**Problem details**
Note each line in the data holding the string "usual" and report it.

**Provided material**
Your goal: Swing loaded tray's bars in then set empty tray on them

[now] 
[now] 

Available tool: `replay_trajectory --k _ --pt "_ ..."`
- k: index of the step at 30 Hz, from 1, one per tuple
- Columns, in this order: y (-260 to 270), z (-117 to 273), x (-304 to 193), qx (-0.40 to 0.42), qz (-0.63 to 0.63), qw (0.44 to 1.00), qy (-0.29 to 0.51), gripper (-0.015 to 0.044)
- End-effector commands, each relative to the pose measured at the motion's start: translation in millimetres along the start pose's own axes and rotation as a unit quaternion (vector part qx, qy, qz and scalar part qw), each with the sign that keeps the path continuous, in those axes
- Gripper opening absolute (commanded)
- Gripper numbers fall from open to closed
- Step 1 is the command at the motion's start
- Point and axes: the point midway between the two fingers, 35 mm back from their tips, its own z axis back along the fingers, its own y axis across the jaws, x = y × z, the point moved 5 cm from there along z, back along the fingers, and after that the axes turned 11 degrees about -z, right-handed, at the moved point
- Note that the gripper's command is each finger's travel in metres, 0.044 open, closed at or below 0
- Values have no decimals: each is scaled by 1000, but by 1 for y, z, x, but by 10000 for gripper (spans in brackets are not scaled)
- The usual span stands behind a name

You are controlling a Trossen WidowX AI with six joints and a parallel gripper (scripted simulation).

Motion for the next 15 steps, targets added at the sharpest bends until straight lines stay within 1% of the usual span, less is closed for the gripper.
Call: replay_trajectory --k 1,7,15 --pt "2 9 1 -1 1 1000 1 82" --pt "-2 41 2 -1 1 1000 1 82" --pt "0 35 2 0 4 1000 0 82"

**Answer box**
- The usual span stands behind a name
Motion for the next 15 steps, targets added at the sharpest bends until straight lines stay within 1% of the usual span, less is closed for the gripper.

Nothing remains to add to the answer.